Action item: If a record contains an image, leave the image out and repeat everything else exactly.

Provided information:
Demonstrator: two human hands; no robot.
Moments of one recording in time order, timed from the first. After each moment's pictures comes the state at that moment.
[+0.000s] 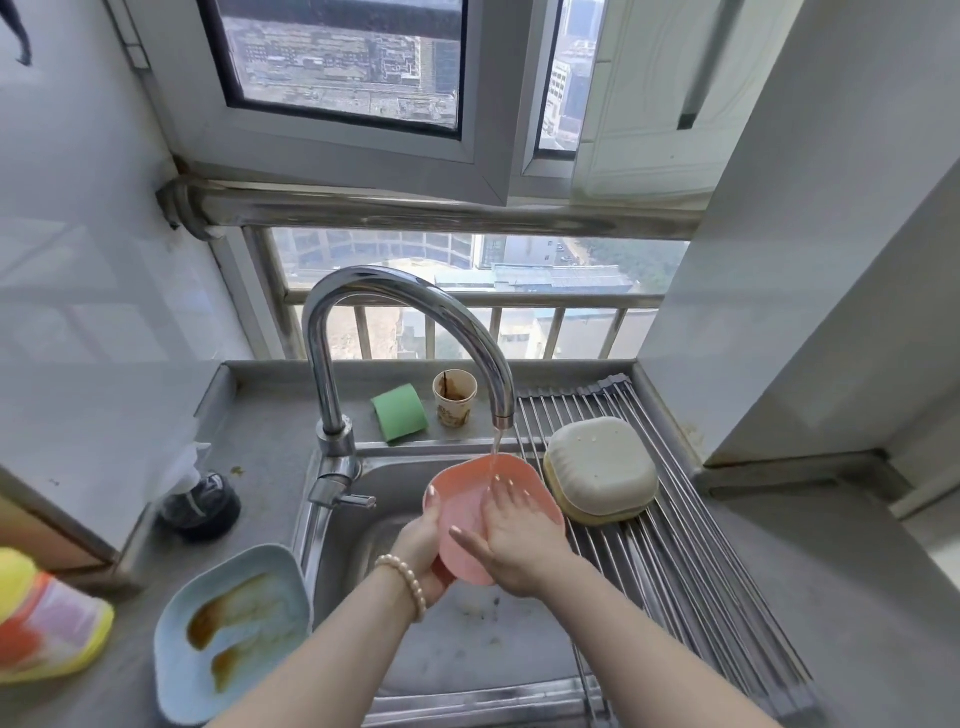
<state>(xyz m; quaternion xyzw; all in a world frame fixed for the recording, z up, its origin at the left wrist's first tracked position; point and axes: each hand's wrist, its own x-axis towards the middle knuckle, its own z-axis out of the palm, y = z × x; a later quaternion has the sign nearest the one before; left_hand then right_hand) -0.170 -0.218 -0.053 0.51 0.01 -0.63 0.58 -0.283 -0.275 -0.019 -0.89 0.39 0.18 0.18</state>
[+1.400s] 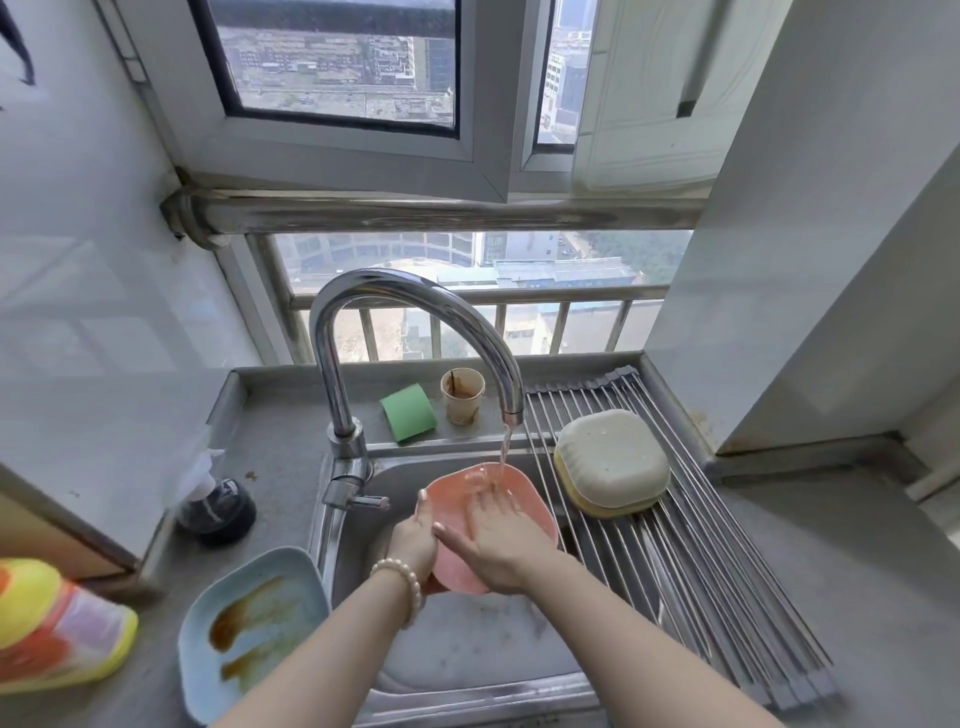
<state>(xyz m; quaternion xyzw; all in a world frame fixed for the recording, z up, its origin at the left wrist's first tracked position) -0.145 -0.210 -0.061 0.74 -0.06 -0.49 0.46 -0.259 -0.264 -0.028 -0.88 0.37 0.14 0.26</state>
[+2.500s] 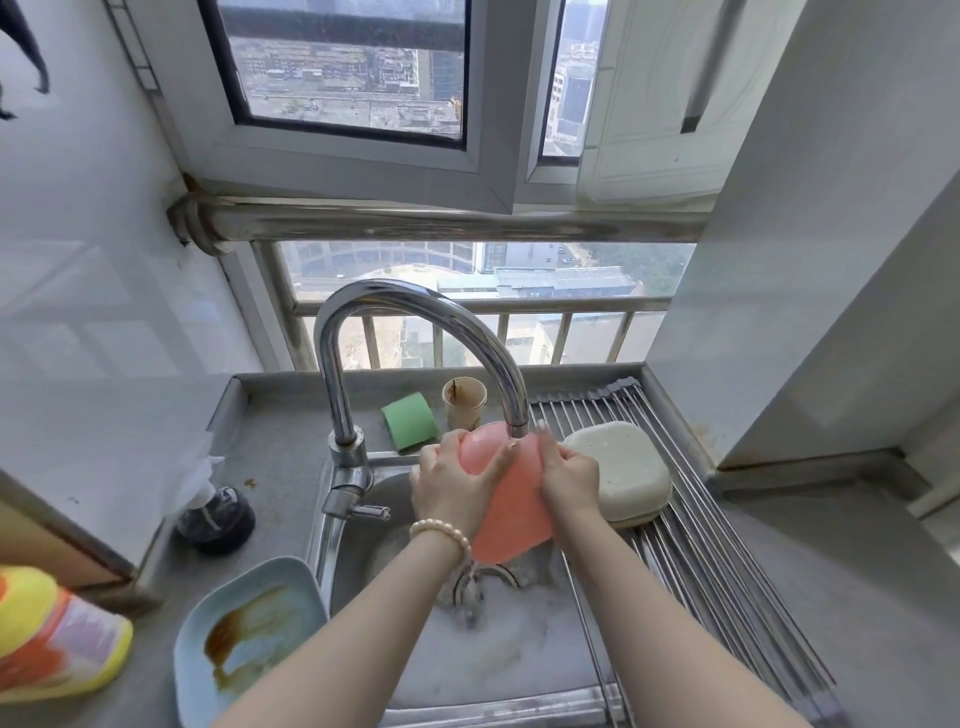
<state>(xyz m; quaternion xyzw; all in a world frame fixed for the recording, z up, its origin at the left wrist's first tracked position) -0.166 -0.245 0.006 0.82 -0.37 -0.25 0.36 -0.269 -0.310 0.008 -0.49 0.58 -0.36 0.55</state>
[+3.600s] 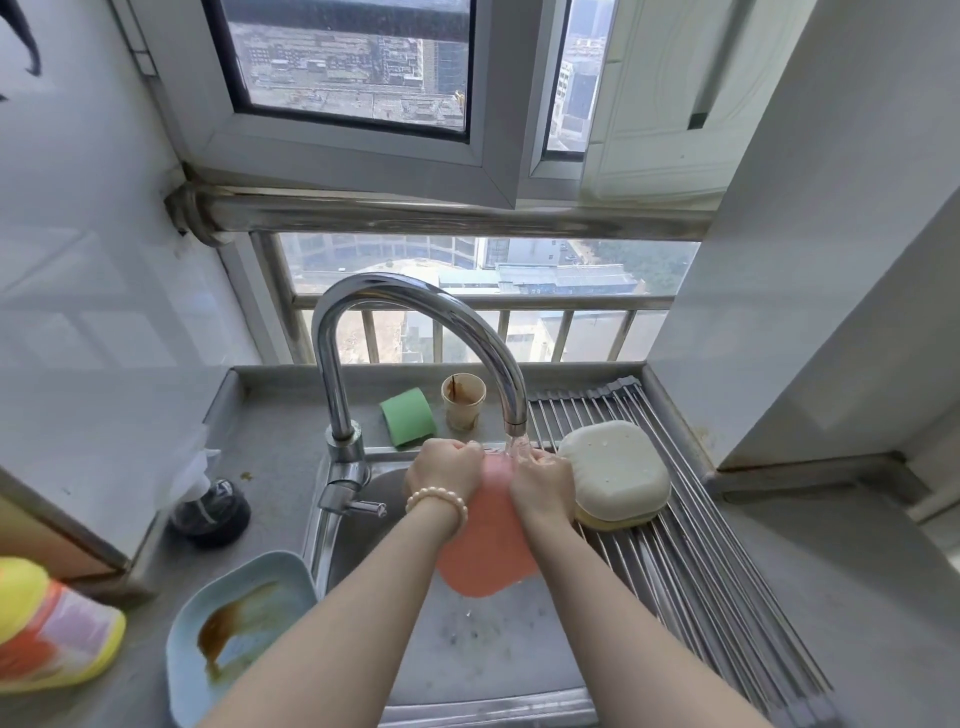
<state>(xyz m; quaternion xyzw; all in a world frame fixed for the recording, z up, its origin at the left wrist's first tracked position) -0.156 -0.264 0.017 0.85 -0.30 -0.27 0.33 -0.251 -0.295 0.012 -0.55 0.64 -0.28 0.45</state>
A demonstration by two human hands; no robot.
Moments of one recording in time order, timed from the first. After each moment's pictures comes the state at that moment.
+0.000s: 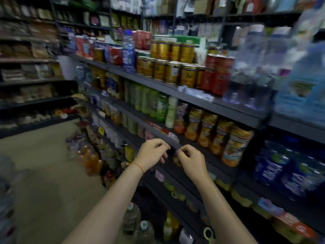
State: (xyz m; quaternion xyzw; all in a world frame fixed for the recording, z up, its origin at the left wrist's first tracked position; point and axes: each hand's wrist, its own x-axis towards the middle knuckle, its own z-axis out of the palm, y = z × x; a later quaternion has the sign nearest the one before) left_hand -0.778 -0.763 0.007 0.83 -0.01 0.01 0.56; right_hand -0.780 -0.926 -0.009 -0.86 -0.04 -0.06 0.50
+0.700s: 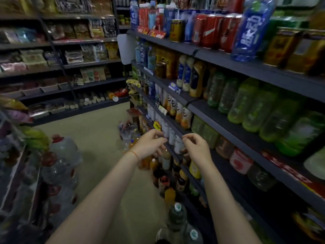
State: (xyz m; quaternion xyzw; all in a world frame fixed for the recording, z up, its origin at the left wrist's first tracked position) left_hand -0.525 -0.341 -0.053 0.81 0.15 -0.05 0.56; right_hand -0.484 -0.519 -0.071 -0.79 -0.05 0.09 0.60
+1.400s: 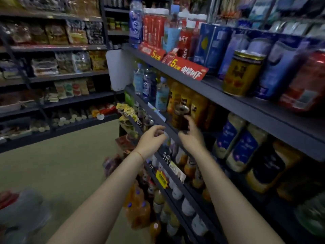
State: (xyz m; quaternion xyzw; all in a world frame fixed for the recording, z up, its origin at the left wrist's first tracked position) left_hand -0.074 -0.063 -0.039 0.80 0.10 0.02 0.59; right_hand -0.037 -0.216 -0.014 -0.88 -0.05 0.03 0.48
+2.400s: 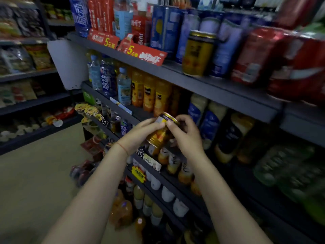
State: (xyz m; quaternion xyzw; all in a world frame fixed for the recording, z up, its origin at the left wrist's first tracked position) left_hand -0.089 -0.121 -0.024 0.70 -0.08 -0.14 0.70; right_hand -0.110 -0.283 -0.021 -0.77 -0.03 -0.09 0.63
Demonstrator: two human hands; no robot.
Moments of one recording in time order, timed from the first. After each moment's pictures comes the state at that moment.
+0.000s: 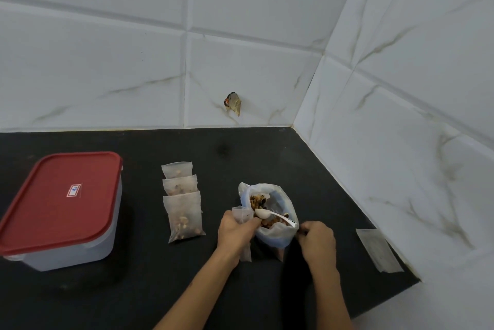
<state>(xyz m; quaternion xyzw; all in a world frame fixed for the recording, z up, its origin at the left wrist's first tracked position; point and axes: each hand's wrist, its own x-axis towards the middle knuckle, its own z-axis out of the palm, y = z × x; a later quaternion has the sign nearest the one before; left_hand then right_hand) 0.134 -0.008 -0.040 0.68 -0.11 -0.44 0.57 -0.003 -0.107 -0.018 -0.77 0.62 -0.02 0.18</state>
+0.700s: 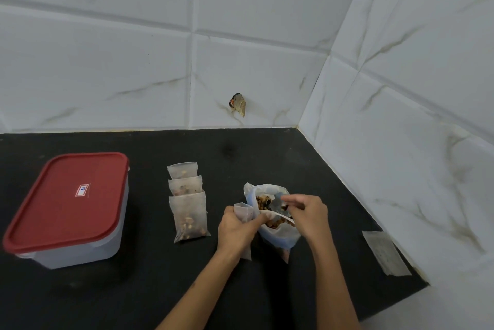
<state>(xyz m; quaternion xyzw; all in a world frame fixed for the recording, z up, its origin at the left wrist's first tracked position) 0.136 -0.003 -0.029 0.73 -0.15 -0.37 0.56 0.030 -0.105 0.014 -0.78 0.48 -0.21 0.35</state>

Your solution:
Demonstrator: two human hands; no robot.
Moments of one recording in time order, timed from the first. After each moment's pictures comes the state at that moment.
[+0.000s] 
<state>(xyz m; quaternion xyzw; all in a world frame fixed for the recording, z up, its origin at the left wrist's first tracked position; point and axes: each hand's wrist, its own x-axis towards the middle knuckle, its own z-axis out of the palm, y = z × x; a later quaternion has the sign nearest the one before; left_hand then right_hand) -0.170 -0.218 -0.053 0.51 0.01 -0.63 0.58 -0.283 -0.275 -0.019 -0.89 0.39 0.18 0.18</state>
[+1.400s] 
<state>(xyz m; quaternion xyzw; all in a world frame fixed for the recording, z up, its origin at the left wrist's first tracked position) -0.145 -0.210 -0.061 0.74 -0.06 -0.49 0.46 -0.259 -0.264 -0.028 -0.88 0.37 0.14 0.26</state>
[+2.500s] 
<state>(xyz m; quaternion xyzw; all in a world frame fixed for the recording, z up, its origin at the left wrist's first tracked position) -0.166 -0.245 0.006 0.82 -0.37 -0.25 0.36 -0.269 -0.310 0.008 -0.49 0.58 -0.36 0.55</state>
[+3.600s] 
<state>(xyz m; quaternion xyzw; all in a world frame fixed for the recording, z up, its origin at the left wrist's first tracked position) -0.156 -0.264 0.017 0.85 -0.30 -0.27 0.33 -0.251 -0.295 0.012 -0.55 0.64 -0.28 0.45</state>
A demonstration by two human hands; no robot.
Moments of one recording in time order, timed from the first. After each moment's pictures comes the state at that moment.
+0.000s: 
State: (xyz m; quaternion xyzw; all in a world frame fixed for the recording, z up, its origin at the left wrist's first tracked position; point and axes: each hand's wrist, its own x-axis towards the middle knuckle, its own z-axis out of the palm, y = z × x; a later quaternion has the sign nearest the one before) left_hand -0.778 -0.763 0.007 0.83 -0.01 0.01 0.56; right_hand -0.780 -0.926 -0.009 -0.86 -0.04 -0.06 0.50
+0.700s: 
State: (xyz m; quaternion xyzw; all in a world frame fixed for the recording, z up, its origin at the left wrist's first tracked position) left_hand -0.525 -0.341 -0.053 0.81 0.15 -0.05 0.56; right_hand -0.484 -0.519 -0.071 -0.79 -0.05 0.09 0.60
+1.400s: 
State: (xyz m; quaternion xyzw; all in a world frame fixed for the recording, z up, its origin at the left wrist's first tracked position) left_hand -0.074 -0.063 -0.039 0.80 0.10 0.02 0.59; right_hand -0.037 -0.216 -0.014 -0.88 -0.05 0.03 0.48
+2.400s: 
State: (xyz m; quaternion xyzw; all in a world frame fixed for the recording, z up, its origin at the left wrist's first tracked position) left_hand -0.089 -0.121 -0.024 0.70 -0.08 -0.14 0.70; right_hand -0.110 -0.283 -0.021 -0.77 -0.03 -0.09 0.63
Demonstrator: two human hands; no robot.
Moments of one recording in time order, timed from the first. After each moment's pictures comes the state at that moment.
+0.000s: 
<state>(xyz m; quaternion xyzw; all in a world frame fixed for the recording, z up, its origin at the left wrist's first tracked position; point and axes: each hand's wrist, its own x-axis towards the middle knuckle, its own z-axis out of the palm, y = z × x; a later quaternion has the sign nearest the one before; left_hand then right_hand) 0.134 -0.008 -0.040 0.68 -0.11 -0.44 0.57 -0.003 -0.107 -0.018 -0.77 0.62 -0.02 0.18</state>
+0.700s: 
<state>(xyz m; quaternion xyzw; all in a world frame fixed for the recording, z up, its origin at the left wrist's first tracked position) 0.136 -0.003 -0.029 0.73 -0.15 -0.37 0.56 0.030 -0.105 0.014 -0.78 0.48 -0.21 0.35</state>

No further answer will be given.